The data below is to be written out exactly, with no pictures.

────────────────

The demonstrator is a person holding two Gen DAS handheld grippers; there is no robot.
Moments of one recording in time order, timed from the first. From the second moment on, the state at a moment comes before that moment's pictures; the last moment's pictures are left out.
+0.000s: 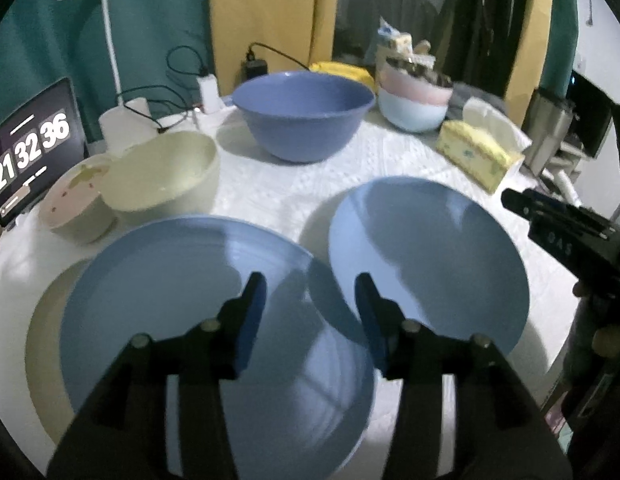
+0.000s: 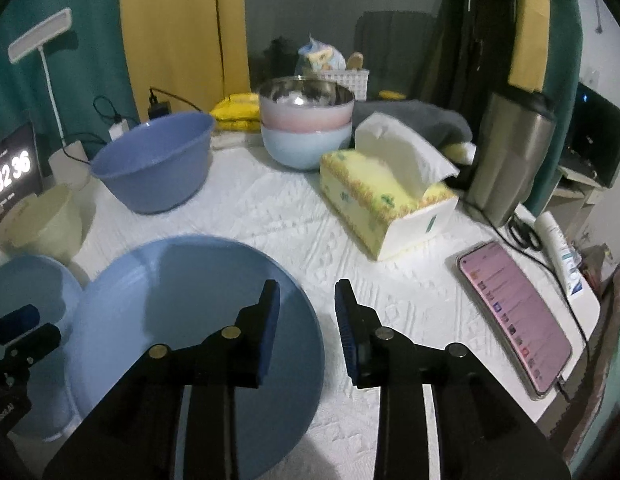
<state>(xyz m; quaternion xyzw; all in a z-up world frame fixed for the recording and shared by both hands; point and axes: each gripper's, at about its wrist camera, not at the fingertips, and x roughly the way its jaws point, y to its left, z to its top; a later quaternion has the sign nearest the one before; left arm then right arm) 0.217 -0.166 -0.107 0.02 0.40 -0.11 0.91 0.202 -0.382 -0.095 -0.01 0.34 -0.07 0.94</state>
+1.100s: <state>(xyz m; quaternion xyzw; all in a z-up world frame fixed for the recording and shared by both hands) 0.175 -0.033 -0.113 0.01 0.37 0.00 0.93 0.161 -0.249 -0.091 -0.04 0.33 0.02 0.94</state>
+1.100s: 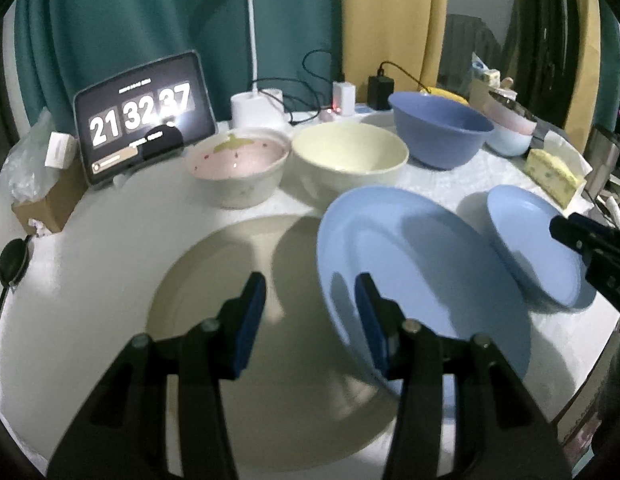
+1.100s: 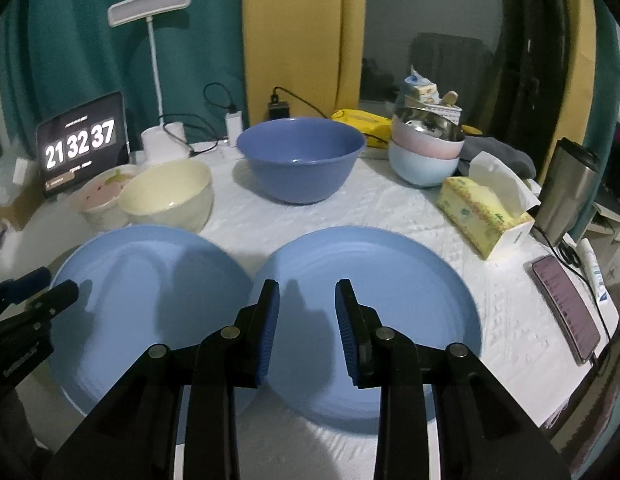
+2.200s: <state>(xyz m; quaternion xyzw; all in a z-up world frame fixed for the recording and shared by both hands) 0.179 -0.020 -0.116 0.03 0.36 -0.02 0.93 0.146 -0.221 -0.156 0.01 0.42 0.04 0.91</state>
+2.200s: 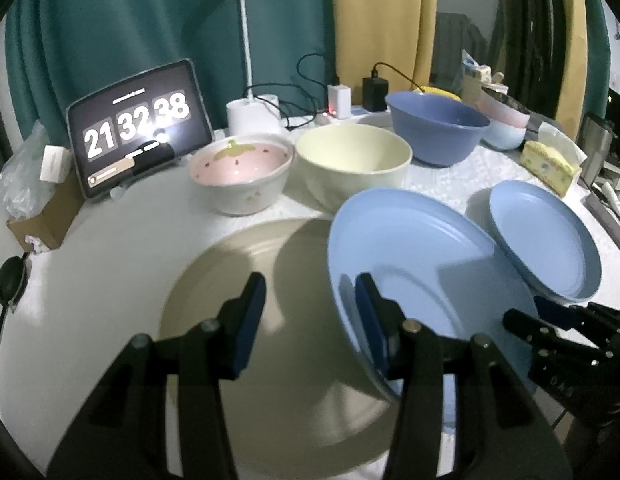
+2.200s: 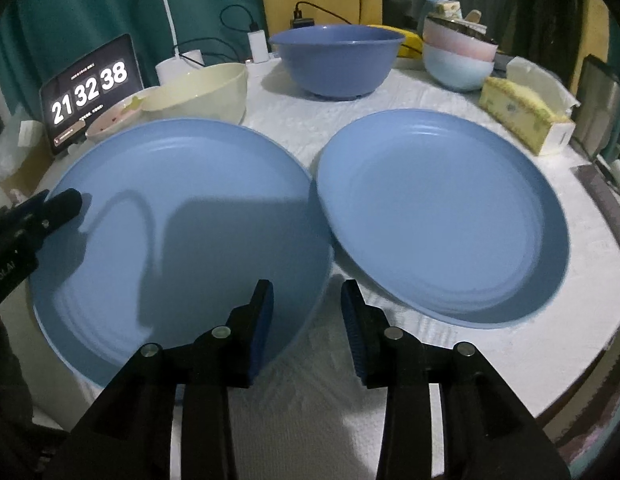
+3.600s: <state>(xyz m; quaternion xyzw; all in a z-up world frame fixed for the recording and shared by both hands) 0.152 -0.031 -0.095 0.03 0.34 -0.06 0.94 0.138 -0.214 -0.116 0.00 0.36 0.07 0.93</state>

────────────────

Solution for this exercise
The demonstrator is a person holding two Gen DAS handheld grippers; there is no robot.
Moments of one recording in time order, timed from the first. From the second moment on, the state at a moment comes before that moment's pictures; the last moment's pictures are left out.
+0.000s: 
+0.000s: 
<state>(xyz m; quaternion xyzw; all in a z-up world frame fixed for the recording and shared by both hands; point and axes: each gripper's, at about its wrist camera, not at the fingertips, and x roughly the way its jaws point, y to its left, z to its top; a later quaternion has the sign nearest the one before; left arm then right arm) 0.217 -0.166 -0.107 0.02 0.40 -0.11 0.91 0.202 -0.382 -0.095 -0.01 0.34 -0.07 0.94</state>
+1.100s: <state>(xyz m; quaternion xyzw; all in a z-up world frame fixed for the recording and shared by both hands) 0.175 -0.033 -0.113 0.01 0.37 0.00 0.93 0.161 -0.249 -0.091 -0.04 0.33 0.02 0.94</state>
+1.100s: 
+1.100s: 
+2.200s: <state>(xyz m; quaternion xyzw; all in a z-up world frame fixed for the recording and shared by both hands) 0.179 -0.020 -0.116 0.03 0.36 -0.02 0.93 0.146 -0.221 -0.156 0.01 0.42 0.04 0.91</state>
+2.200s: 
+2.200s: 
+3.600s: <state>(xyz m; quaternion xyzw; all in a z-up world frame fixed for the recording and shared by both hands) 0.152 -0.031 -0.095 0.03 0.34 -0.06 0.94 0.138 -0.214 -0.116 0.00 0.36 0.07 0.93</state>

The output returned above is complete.